[What the task requires] For the string "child", state the number of lines in the data that contain it, and nothing else.

[Source data]
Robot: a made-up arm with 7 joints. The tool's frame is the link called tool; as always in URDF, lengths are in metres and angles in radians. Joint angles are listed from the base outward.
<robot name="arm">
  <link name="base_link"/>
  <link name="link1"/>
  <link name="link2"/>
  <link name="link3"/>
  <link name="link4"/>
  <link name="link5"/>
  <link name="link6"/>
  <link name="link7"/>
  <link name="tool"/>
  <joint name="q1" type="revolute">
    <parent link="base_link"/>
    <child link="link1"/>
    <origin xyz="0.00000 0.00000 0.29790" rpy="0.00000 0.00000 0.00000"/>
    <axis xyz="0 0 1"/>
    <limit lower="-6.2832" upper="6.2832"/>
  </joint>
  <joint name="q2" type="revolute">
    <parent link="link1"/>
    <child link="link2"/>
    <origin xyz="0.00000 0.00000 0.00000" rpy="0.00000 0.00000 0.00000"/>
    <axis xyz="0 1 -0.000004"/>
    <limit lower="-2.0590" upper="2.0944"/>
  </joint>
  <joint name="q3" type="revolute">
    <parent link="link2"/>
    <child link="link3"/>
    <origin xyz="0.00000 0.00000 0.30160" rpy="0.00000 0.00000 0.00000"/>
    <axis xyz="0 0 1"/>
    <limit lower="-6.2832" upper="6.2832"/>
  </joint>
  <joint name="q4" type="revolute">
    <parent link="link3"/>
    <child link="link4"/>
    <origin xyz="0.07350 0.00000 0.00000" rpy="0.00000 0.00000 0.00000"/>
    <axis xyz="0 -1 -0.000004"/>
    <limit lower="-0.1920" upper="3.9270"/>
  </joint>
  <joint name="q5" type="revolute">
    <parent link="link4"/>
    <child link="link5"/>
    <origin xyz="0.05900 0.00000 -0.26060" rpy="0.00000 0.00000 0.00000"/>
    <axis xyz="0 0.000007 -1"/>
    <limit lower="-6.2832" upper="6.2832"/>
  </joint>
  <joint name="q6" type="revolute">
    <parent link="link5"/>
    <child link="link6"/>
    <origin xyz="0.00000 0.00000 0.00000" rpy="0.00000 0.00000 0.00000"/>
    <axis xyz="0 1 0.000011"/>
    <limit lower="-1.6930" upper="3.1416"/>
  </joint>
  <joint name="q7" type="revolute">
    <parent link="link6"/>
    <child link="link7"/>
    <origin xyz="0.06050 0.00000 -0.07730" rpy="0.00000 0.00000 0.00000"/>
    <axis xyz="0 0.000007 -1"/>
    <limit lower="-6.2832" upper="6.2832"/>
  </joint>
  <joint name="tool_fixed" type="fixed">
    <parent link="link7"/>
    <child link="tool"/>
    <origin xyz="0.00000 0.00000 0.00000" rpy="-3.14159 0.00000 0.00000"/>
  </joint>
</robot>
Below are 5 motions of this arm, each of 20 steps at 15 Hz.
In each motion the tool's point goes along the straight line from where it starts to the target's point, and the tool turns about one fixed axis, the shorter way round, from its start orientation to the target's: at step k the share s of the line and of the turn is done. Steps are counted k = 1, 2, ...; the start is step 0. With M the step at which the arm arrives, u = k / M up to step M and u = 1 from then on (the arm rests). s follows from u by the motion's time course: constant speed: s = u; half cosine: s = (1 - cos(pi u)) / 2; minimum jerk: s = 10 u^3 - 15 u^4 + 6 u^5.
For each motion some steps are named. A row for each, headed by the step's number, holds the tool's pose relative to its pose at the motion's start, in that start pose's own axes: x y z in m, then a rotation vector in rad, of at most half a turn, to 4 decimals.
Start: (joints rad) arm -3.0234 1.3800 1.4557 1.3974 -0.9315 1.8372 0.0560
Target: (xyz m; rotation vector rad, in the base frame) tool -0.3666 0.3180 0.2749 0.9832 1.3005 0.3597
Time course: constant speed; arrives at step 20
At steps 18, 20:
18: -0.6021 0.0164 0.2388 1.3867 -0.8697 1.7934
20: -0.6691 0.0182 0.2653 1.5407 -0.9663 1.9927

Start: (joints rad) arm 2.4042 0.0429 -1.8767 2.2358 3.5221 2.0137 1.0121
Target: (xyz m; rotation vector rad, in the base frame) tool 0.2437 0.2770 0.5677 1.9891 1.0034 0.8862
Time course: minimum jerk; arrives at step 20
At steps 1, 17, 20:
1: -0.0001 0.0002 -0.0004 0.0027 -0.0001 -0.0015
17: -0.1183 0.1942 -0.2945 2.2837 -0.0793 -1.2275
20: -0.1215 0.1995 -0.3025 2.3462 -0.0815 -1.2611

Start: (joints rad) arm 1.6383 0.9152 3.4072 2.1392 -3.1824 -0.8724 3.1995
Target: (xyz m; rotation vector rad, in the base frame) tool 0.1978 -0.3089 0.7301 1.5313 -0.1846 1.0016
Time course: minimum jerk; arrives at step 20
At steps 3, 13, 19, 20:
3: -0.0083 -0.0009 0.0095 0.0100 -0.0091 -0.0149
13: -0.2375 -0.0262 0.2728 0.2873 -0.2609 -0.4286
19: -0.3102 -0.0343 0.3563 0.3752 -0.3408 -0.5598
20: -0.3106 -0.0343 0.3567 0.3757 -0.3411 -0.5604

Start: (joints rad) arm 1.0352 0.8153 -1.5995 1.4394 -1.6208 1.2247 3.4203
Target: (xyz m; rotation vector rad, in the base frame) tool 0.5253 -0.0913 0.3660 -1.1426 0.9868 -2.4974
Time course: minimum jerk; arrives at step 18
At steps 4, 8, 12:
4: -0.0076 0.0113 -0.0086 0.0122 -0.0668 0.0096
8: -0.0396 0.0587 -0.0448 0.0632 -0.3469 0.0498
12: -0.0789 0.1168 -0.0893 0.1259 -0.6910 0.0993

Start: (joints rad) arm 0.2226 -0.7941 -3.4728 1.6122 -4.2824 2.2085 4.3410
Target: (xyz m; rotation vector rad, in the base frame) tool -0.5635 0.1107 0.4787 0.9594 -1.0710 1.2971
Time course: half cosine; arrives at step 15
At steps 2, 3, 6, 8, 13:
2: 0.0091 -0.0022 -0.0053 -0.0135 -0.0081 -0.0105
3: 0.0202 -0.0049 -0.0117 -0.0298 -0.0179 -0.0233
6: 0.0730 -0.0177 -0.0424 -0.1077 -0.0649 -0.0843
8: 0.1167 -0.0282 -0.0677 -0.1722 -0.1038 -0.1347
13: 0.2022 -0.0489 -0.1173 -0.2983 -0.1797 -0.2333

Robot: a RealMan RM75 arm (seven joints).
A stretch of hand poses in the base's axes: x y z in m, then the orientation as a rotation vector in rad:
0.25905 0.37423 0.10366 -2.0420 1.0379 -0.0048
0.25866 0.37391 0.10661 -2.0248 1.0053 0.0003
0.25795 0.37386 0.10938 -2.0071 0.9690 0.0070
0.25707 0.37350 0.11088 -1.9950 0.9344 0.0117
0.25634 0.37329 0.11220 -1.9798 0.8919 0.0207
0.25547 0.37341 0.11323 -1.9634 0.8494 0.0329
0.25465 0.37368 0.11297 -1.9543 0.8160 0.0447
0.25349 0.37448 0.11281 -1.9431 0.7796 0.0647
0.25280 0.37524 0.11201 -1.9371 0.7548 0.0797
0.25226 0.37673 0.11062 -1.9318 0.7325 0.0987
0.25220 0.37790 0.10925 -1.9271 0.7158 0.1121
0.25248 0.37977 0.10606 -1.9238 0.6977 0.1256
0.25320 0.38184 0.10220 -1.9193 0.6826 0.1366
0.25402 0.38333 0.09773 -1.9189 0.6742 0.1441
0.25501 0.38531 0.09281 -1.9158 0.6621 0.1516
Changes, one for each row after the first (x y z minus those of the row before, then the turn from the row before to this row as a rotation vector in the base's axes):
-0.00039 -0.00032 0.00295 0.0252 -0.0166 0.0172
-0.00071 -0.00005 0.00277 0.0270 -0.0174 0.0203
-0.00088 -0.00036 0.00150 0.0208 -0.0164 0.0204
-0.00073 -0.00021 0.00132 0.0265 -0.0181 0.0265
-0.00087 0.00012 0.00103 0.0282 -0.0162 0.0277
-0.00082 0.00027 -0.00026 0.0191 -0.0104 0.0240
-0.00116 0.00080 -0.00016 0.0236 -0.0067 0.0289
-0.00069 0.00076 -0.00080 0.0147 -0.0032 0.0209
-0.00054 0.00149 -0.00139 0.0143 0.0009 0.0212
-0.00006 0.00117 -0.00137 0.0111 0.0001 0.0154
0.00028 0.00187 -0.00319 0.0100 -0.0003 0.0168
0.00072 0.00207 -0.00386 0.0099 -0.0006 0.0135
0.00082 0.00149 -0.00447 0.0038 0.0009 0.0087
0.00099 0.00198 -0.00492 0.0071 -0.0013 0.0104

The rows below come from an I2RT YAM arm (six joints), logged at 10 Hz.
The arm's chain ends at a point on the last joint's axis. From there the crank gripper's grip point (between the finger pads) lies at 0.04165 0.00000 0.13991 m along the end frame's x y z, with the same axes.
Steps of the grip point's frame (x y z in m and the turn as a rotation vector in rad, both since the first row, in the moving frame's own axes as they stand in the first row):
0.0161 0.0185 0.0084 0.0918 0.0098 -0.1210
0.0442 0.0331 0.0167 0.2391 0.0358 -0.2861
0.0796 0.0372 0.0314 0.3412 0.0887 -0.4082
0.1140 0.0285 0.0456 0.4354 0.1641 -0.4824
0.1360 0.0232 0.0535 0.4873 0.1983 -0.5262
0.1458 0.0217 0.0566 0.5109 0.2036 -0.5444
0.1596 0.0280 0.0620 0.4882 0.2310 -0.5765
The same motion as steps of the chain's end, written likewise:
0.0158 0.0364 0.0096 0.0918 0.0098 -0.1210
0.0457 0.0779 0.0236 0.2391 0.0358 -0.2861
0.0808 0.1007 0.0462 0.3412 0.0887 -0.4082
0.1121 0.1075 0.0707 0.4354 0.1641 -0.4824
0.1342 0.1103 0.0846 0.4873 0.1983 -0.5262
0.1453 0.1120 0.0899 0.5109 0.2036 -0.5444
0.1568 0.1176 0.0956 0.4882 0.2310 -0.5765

[Reply] 8